Geography
- Location: Maseru, Lesotho
- Coordinates: 29°18′57″S 27°29′13″E﻿ / ﻿29.31583°S 27.48694°E

Organisation
- Type: Public

Services
- Beds: 200

History
- Constructed: April 2021
- Opened: 13, June 2024

Links
- Website: maserudistricthospital.com
- Lists: Hospitals in Lesotho

= Maseru District Hospital =

Maseru District Hospital is located in Maseru, the capital city of Lesotho. The hospital was built to alleviate pressure on the busy Queen 'Mamohato Memorial Hospital. It opened in June 2024 and is expected serve 400,000 patients in Maseru and surrounding districts.

The hospital includes several specialist departments including infectious disease, dermatology, and ophthalmology, as well as an intensive care unit and histopathology lab.

==Funding and opening==
The hospital was funded and built by the Chinese government as part of the Belt and Road Initiative The hospital was built by Chinese firm Shanghai Construction Group with funding of from the government of China. The World Health Organization stated that it provided technical support for the collaboration.

Acting Chinese ambassador to Lesotho, Lyu Liangzhong, attended the opening ceremony. He emphasized that the hospital was a gift to the people of Lesotho and said:

I believe this brand-new state-of-art hospital will help improve the medical services of Lesotho and significantly increase Basotho’s well-being and health.

This year marks the 30th anniversary of the resumption of the diplomatic relations between China and Lesotho. It’s also the 200th anniversary of the founding of the Kingdom of Lesotho.

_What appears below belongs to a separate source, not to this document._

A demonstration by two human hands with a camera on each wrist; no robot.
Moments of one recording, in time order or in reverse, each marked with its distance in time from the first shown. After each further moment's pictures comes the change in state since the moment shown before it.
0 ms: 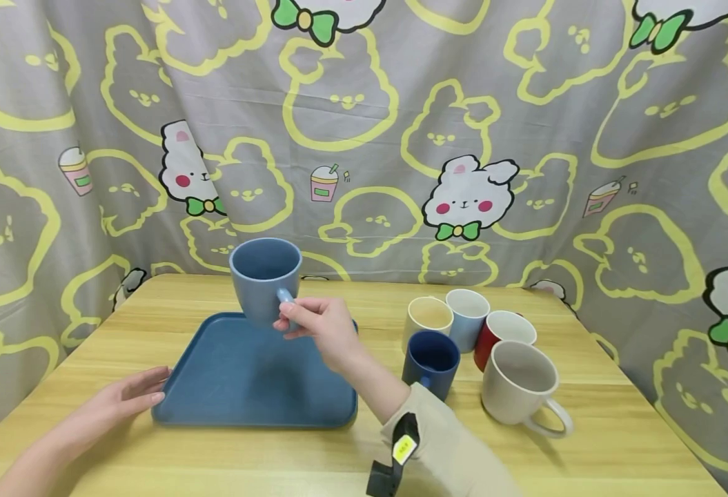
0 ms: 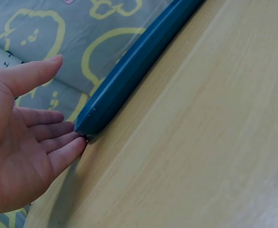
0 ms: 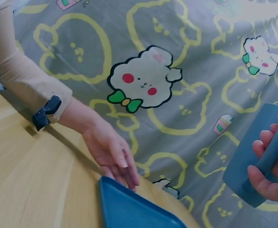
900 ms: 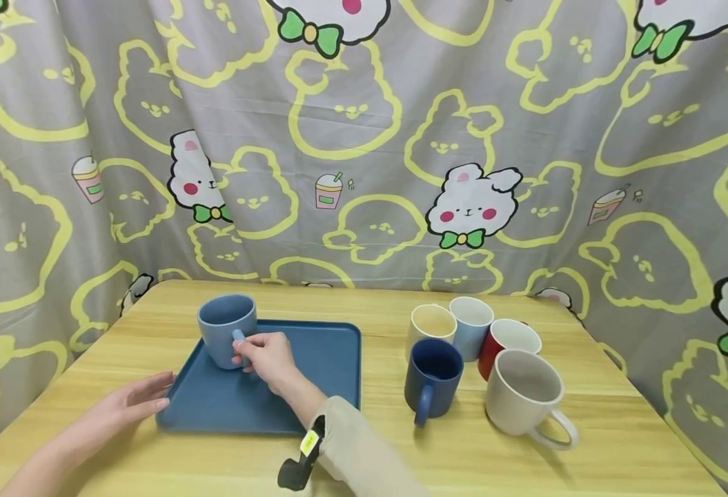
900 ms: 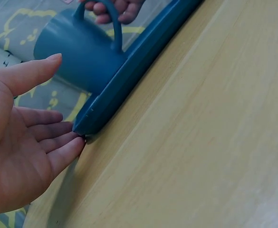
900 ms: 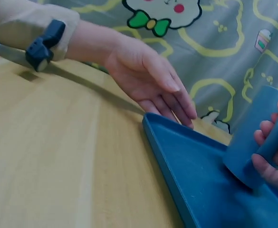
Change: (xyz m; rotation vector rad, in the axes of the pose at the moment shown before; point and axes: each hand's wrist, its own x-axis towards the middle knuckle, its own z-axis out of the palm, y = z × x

In light of the increasing political mutual trust, economic cooperation and cultural exchanges between the two countries, let’s take it as a new starting point, join hands together to break new ground and promote relations to new light.

==Operation==
In 2025, the lone ophthalmologist at the hospital reported mismanagement and negligence at the facility. He alleged that over 100 preventable deaths had occurred since the hospital had opened its doors. He explained that the hospital lacked funds for equipment, and management failure, claims supported by medical staff. Lesotho's Health Minister, Selibe Mochoboroane, disputed the claims and suspended the whistle blower, leaving the country with a single working ophthalmologist.